CSC303 GameDev 2009 Class Test
Question 1 (4+2+2+4 = 12 marks)
a. Explain the life cycle of an XNA game (including the game loop), and indicate what kinds of thing should be taken care of in each of the sections.
b. What is GameTime, and why is it useful?
c. How might a game compensate if it found itself running too slowly on particular hardware?
d. What is a GameComponent, and how was it used in your course?
I thought it was important that the Update cycle had to update the state of the world without relying on the fact that it may or may not be rendered. Loading and Unloading content also has plenty to do with ensuring that the objects are passed over and cached in GPU memory, and, e.g. textures may need to be resampled at various resolutions. Loading and Unloading content can occur mid-game, eg. when changing to a new level.
b and c: the essential thing you should explain is that by making movement and rotations depend on elapsed time between frames, you decouple the effective speed of the game from the speed of the system. There are many ways to compensate if your game is running slowly: skip drawing, reduce the frustum depth, go for a simpler shading model.
Question 2 (6 marks)
Explain the XNA 3D coordinate system, with particular reference to the statement "XNA is a right- handed Y-up system with row vectors on the left". What other alternatives are you aware of?
See my notes on the XNA SIG group. The row vectors refers to the vertices in the model or object, nothing in the matrix.
Question 3 (4+2+2+2+8+2 = 20 marks)
a. What is a transform matrix, and what separate pieces of information does it encode?
b. Why is the associativity of matrix multiplication so important in high-performance 3D graphics?
c. What is the usual decomposition of responsibilities between the CPU and the GPU?
d. Explain the role of each of the Model.Root, the World, the View, and the Projection matrices.
e. What is the viewing frustum?
A few people confused the transform matrix and the translation matrix. The matrix simultaneously holds rotation (on three axis), scale (in three dimensions), and translation (x, y and z).
Part b seemed to miss the essential heart of what all this stuff is about. The objective is to ultimately figure out where each vertex (and there can be many hundreds of thousands in a scene) should map onto
the screen (the vertex shader), and then to assign each a colour based either on texture or other lighting calculations (the pixel shader). Every vertex (conceptually) has to undergo repeated transforms to achieve this ((((v * m1) * m2) * m3) * m4) BUT the key idea is that because of the associativity we can instead implement v * (m1 * m2 * m3 * m4). i.e. we can precompute a "composite transform", once only, of all the operations before we even start thinking about the vertices. Now every vertex just has to go through one "resultant" matrix.
We generally do the matrix * matrix work in the CPU and get the composite matrix. The GPU is optimized to push large numbers of vertices through our single composite matrix. (vertex * Matrix).
There was confusion around associativity and commutivity. Matrix multiplication is associative, it is not commutative!
The frustum is created on the GPU from a combination of the camera View and Projection matrixes. It is used to optimize pixel shading by early discarding of pixels which are outside the frustum.
Question 4 (6 marks)
Your aeroplane model is on the runway at origin, facing away from you. You wish to put it 10 units in the air, heading to your right, and 100 units away from the origin. Write some XNA code to construct the World transform you'd need to do this.
You have to do the rotation first, then the translation. And because it is "row vectors from the left", that means that the transforms are written left-to-right in the order that the operations will be applied.

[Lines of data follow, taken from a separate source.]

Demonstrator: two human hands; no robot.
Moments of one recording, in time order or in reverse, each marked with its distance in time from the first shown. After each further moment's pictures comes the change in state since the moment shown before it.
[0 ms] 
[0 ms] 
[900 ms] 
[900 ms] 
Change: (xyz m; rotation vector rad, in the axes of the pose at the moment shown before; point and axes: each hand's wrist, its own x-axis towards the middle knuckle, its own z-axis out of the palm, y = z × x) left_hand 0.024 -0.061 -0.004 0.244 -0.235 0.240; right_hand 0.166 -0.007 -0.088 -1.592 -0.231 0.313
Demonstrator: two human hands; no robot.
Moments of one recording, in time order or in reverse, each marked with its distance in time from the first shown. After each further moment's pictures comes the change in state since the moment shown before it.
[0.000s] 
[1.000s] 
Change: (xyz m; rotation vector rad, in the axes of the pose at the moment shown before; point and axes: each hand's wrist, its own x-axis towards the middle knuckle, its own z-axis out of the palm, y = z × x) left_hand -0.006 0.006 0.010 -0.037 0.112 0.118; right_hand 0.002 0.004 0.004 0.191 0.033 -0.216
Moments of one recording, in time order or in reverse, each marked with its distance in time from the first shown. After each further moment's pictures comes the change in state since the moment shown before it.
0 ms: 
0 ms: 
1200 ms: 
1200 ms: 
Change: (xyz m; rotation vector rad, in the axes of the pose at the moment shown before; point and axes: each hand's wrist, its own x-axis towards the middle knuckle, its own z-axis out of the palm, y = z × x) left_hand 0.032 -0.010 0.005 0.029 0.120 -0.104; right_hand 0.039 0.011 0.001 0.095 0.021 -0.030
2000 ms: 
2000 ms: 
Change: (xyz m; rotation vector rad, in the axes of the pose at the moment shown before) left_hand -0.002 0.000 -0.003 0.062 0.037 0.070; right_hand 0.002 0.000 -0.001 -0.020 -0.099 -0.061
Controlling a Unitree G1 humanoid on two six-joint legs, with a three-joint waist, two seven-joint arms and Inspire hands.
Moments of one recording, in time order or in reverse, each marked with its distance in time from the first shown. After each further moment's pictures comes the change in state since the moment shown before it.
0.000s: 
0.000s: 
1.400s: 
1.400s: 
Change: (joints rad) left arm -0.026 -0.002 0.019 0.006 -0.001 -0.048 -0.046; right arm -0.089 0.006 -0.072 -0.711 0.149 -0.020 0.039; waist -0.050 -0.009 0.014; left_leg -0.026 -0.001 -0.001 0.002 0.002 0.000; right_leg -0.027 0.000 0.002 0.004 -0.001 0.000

world = someRotation * someTranslation;
You also need to know that when looking down the axis from positive towards the origin, positive angles rotate things anticlockwise. So rotating this aeroplane about the Y axis needs a negative 90 degree angle. (the angle has to be expressed in radians, of course!)
Question 5 (3+3 = 6 Marks)
a. In your 2D games, what is a spritesheet and how is it used?
b. In your 2D games, how was the lifecycle of many enemy ships objects managed?
Question 5 (6+4 = 10 marks)
a. Describe the structure of a rigged model, in particular, how the vertices, meshes, and bones relate to one another.
b. Model drawing usually starts with two lines of code shown below. Explain their purpose:
Matrix[] mms = new Matrix[TheModel.Bones.Count];
TheModel.CopyAbsoluteBoneTransformsTo(mms);
The essential thing here is that the model has a heirarchical bone structure, and the impact on a specific vertex in a mesh will be the composite effect of all the transforms at each of the bones / joints leading to the vertext. So the vertices in RuBot's paddle are subject to what is occuring at the pelvis, the next, and the cranium joints. This code walks the skeleton tree, and pre-computes the total skeleton translation of all the sub-translations.
A general comment / hint
Your ability to express your thoughts elegantly and cleanly is often poor. Pause for a moment and ask
"what is the essential, high-level crux of this idea?" Then make sure you get that central idea across briefly and concisely.